### Problem description
Your answer should consist solely of the lines from the first line of the data through the line with "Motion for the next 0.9", each reproduced exactly.
Supplied data Block Start
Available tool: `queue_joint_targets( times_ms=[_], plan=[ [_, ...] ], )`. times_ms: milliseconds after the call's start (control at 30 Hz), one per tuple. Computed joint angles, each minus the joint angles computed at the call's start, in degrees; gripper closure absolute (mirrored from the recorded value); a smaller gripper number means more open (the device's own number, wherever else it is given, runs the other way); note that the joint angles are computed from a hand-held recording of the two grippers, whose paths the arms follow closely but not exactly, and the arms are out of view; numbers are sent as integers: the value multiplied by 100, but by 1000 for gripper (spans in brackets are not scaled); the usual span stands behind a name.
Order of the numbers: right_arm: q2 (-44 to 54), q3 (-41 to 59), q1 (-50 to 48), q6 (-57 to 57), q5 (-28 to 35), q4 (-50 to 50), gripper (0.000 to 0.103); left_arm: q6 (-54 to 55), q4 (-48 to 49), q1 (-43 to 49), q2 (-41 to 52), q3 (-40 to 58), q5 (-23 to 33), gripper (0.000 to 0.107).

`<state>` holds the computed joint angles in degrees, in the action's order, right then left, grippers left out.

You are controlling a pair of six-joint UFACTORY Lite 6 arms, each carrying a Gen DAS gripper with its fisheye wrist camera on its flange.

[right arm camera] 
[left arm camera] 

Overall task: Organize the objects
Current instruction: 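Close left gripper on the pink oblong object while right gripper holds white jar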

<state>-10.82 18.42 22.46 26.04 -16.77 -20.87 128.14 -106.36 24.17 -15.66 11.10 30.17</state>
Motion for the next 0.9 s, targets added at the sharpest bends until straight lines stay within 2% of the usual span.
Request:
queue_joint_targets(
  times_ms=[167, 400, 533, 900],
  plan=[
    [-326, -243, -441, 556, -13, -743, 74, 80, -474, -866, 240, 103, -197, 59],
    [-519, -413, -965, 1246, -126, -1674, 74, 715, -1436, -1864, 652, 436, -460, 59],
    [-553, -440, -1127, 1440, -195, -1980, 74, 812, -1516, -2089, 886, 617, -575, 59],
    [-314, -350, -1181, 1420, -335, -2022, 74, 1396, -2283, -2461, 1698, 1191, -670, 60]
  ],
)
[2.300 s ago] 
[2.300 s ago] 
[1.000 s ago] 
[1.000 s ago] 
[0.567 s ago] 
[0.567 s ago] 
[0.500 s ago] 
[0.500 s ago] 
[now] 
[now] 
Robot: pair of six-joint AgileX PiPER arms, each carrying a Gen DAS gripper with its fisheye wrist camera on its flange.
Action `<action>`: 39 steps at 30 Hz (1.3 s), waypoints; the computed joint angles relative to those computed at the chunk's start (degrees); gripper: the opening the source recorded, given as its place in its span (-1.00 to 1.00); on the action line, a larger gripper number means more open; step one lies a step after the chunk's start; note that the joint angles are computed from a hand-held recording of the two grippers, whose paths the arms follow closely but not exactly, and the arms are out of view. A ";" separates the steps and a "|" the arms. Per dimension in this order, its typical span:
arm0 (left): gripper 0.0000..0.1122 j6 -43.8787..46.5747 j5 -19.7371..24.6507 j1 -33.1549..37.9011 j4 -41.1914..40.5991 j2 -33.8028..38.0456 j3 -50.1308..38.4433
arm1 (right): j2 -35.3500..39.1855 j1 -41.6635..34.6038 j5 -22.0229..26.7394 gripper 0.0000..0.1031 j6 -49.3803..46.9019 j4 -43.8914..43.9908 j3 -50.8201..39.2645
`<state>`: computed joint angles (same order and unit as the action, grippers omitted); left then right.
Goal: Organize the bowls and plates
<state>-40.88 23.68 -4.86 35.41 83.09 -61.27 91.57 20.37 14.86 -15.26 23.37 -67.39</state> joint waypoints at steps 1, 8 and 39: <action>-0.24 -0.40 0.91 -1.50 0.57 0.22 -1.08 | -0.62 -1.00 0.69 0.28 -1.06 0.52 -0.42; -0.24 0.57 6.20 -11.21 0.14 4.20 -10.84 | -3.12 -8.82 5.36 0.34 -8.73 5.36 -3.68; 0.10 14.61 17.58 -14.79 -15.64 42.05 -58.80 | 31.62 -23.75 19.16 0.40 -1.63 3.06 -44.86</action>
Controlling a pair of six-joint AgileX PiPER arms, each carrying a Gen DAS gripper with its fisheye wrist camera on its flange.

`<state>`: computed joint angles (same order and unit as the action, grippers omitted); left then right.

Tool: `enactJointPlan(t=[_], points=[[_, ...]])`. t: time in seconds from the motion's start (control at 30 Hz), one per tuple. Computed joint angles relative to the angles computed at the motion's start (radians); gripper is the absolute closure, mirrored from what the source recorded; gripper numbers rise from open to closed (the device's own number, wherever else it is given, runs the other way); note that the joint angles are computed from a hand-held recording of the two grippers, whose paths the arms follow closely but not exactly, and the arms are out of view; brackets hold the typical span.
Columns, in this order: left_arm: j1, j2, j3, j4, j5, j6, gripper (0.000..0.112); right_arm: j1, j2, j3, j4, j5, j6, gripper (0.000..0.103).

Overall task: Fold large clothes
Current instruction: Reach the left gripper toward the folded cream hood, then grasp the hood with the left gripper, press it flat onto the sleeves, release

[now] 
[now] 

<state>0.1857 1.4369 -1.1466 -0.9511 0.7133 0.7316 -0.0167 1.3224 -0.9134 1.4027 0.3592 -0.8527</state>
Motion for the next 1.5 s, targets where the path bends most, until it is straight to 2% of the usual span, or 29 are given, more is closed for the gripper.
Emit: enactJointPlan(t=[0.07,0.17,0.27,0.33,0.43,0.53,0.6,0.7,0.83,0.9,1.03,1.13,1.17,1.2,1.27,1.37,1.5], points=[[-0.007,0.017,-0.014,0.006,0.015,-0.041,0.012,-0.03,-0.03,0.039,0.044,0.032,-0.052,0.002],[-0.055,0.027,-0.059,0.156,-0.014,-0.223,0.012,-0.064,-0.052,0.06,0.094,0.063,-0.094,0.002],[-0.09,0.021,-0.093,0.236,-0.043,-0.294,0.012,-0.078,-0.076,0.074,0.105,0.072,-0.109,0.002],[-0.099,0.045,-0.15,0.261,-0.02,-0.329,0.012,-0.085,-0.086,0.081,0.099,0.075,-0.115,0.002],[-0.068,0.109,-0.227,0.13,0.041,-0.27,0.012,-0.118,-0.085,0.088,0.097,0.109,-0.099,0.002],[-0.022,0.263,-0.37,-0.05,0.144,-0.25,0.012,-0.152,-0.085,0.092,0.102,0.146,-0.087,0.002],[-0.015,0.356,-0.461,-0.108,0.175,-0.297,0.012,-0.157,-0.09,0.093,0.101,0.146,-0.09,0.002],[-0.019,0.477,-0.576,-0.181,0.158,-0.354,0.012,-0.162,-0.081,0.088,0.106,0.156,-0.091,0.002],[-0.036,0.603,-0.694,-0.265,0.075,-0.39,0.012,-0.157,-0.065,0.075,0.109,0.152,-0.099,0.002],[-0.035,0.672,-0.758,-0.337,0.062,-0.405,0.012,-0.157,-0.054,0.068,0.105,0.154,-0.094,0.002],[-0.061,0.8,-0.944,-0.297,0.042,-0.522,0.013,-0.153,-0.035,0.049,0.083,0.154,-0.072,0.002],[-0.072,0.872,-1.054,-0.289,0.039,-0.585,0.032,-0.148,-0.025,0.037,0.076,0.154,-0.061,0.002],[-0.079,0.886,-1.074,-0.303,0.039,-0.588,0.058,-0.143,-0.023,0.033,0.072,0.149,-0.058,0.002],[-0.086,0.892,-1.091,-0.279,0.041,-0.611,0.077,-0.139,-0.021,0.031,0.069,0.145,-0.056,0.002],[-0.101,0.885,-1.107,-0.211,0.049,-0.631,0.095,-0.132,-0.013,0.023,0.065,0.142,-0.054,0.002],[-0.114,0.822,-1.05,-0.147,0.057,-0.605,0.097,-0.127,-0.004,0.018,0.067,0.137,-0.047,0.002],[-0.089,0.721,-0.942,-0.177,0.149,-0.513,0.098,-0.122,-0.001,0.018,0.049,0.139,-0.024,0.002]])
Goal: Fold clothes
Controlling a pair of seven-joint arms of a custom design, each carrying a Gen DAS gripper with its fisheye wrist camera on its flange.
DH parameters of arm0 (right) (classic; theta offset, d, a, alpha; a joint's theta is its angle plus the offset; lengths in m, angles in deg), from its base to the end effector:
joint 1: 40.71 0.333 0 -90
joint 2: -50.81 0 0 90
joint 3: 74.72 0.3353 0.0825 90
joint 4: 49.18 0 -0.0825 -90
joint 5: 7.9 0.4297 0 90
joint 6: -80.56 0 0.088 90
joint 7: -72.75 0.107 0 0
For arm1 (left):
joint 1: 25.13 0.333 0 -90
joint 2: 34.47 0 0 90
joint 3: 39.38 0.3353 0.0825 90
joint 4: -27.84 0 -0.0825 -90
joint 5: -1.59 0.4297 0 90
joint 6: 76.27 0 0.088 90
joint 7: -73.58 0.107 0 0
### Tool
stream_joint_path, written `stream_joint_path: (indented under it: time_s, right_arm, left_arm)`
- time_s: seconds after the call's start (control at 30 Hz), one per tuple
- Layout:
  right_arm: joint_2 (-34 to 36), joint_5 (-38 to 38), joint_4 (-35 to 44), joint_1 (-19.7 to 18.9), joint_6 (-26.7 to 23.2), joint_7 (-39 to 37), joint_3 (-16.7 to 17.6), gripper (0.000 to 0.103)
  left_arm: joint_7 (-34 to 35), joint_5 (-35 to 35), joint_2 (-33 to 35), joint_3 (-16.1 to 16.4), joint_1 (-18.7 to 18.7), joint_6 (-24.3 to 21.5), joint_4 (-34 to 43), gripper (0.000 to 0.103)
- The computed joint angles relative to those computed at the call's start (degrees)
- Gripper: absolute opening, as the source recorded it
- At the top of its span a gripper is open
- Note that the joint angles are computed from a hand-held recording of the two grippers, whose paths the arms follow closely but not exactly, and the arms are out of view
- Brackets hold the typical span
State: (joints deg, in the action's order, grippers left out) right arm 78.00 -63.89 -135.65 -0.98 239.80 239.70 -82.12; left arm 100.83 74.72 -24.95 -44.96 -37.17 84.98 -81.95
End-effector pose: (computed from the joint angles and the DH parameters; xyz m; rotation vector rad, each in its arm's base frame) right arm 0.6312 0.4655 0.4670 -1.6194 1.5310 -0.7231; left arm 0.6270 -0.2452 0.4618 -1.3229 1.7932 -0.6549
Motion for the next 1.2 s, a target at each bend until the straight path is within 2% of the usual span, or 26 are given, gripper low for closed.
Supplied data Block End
### Finished exercise
Available tool: `queue_joint_targets( times_ms=[_], plan=[ [_, ...] ], )`. times_ms: milliseconds after the call's start (control at 30 Hz), one per tuple. Computed joint angles, each minus the joint angles computed at the call's start, in degrees; gripper closure absolute (mirrored from the recorded value); a smaller gripper number means more open (the device's own number, wherever else it is given, runs the other way); note that the joint angles are computed from a hand-held recording of the two grippers, whose paths the arms follow closely but not exactly, and the arms are out of view; numbers are sent as integers: the value multiplied by 100, but by 1000 for gripper (spans in brackets are not scaled); the usual span stands behind a name.
Order of the numbers: right_arm: q2 (-44 to 54), q3 (-41 to 59), q1 (-50 to 48), q6 (-57 to 57), q5 (-28 to 35), q4 (-50 to 50), gripper (0.000 to 0.103); left_arm: q6 (-54 to 55), q4 (-48 to 49), q1 (-43 to 49), q2 (-41 to 52), q3 (-40 to 58), q5 (-23 to 33), gripper (0.000 to 0.107).

`<state>` holds the computed joint angles in degrees, in the action's order, right then left, grippers left out.

You are controlling a pair of six-joint UFACTORY Lite 6 arms, each carrying a Gen DAS gripper with its fisheye wrist camera on its flange.

[right arm camera] 
[left arm camera] 

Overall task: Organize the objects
Current instruction: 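Close left gripper on the pink oblong object while right gripper holds white jar
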
<state>-10.82 18.42 22.46 26.04 -16.77 -20.87 128.14 -106.36 24.17 -15.66 11.10 30.17</state>
Motion for the next 0.9 s, targets added at the sharpest bends until straight lines stay within 2% of the usual span.

The response to this exercise has been given in full.